**YOUR TASK:**
The task requires repeating, word for word, the lines from the one with "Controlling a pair" through the end of the material, leaving out all pictures.

**PROVIDED INFORMATION:**
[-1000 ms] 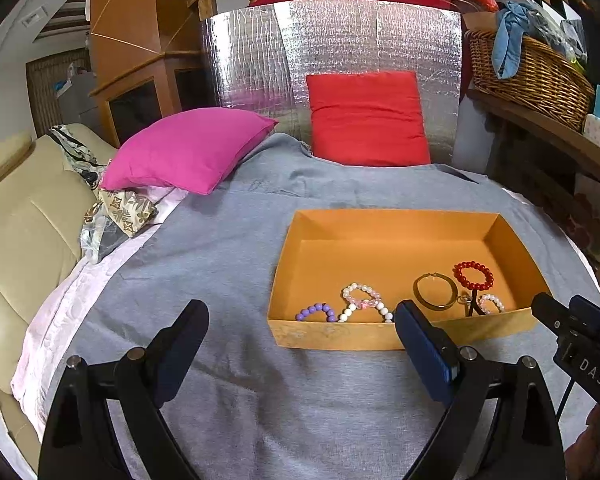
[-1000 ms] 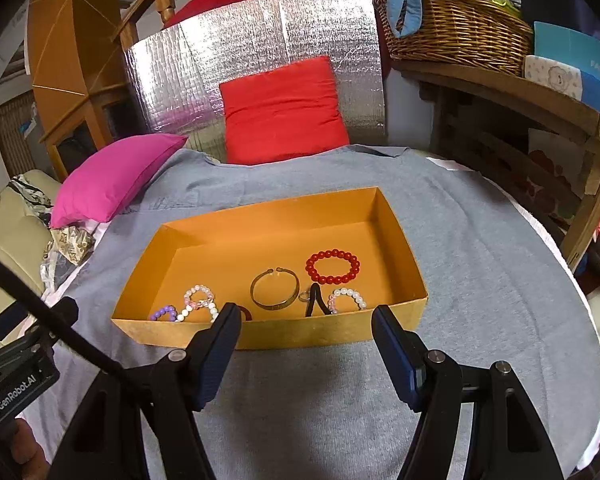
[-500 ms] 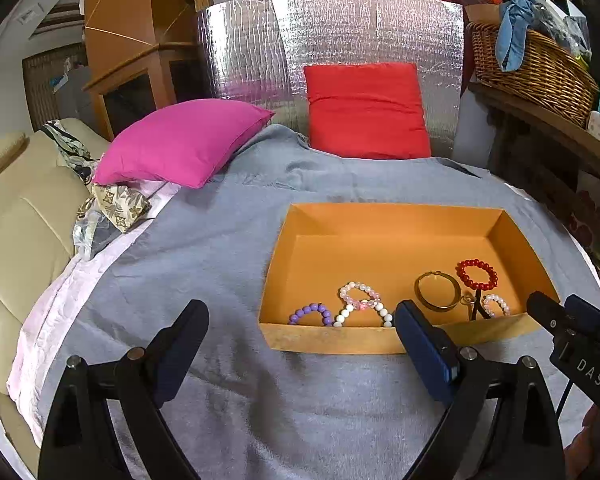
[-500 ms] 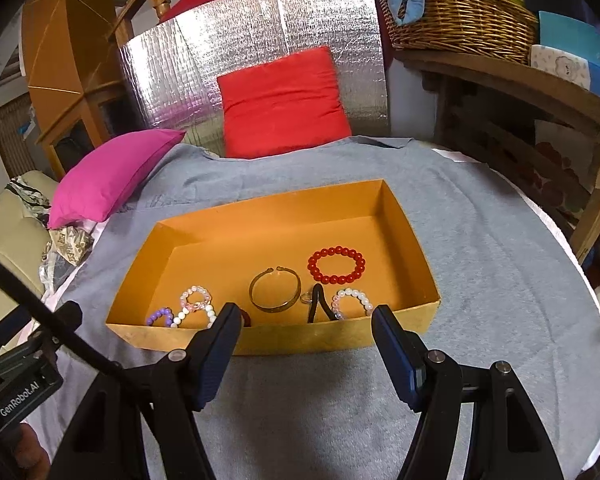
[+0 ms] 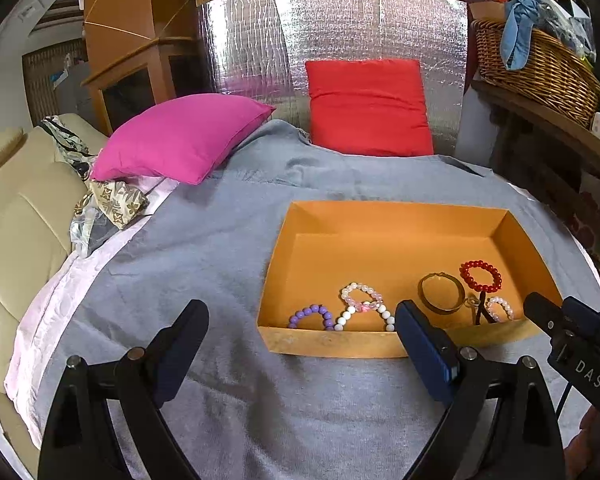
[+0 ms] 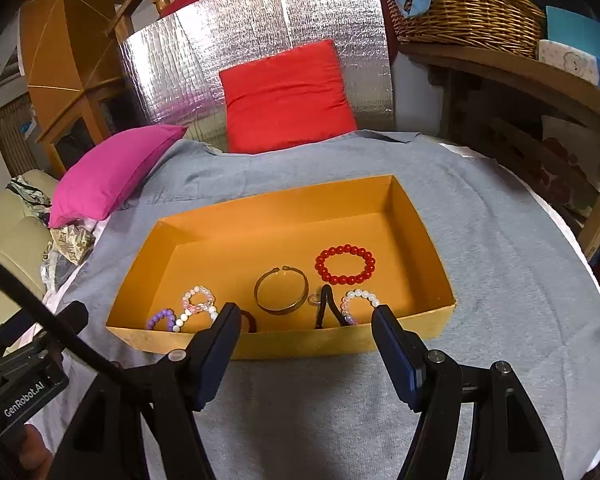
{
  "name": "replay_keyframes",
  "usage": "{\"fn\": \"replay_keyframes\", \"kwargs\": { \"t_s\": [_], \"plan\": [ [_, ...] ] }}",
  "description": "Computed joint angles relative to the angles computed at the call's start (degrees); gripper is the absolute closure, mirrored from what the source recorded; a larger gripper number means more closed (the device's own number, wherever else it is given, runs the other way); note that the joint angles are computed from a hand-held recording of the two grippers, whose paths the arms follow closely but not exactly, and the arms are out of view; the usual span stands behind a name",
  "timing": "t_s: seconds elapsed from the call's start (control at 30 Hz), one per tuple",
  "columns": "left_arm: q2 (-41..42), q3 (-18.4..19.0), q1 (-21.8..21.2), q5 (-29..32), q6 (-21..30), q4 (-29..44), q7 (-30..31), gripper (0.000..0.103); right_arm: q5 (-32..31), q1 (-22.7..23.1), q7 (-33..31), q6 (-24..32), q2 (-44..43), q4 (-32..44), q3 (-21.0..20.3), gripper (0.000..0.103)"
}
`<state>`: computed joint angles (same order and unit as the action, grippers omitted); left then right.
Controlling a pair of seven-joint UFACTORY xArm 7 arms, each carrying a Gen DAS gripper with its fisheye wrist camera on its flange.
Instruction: Organize jewelry
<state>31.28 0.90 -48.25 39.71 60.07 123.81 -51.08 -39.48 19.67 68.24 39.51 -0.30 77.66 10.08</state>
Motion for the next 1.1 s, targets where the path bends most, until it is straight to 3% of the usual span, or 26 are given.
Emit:
{"fn": "replay_keyframes", "kwargs": {
  "t_s": [0.73,1.1],
  "plan": [
    [6.71,2.56,-0.75,-3.55,2.23,9.92,3.55,0.009,1.18,0.87,-2.5,1.34,2.91,4.25,-1.4,0.032],
    [6.62,3.12,-1.02,-4.02,1.99,9.75,3.51,0.009,1.15,1.42,-2.51,0.93,3.48,4.44,-1.85,0.032]
  ]
}}
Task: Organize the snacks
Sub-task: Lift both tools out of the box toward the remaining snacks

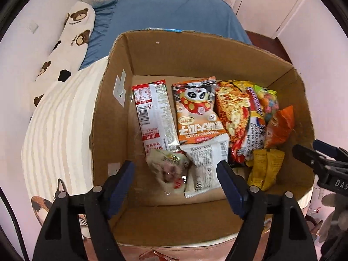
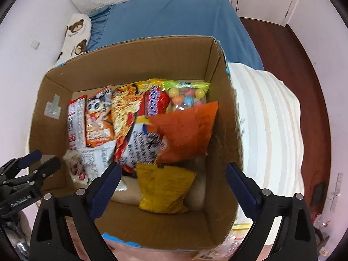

**SOLVED EXERCISE:**
Controlling a pair of seven-joint UFACTORY xArm 7 arms, each carrying a Gen DAS gripper with its fisheye wrist camera on its flange.
Instruction: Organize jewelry
<state>31.28 0.90 -48.25 39.71 60.07 123.81 -51.08 -39.48 19.67 68.24 39.51 -0.30 77.66 10.08</state>
Motion for the next 1.1 s, targets where the path bends most, until it is straight to 3% of the usual span, or 26 are given.
Emit:
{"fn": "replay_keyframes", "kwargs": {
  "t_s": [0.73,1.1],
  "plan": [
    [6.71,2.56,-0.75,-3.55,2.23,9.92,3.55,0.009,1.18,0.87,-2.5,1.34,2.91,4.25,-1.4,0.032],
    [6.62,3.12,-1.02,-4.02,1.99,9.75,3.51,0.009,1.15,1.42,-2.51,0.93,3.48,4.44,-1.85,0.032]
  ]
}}
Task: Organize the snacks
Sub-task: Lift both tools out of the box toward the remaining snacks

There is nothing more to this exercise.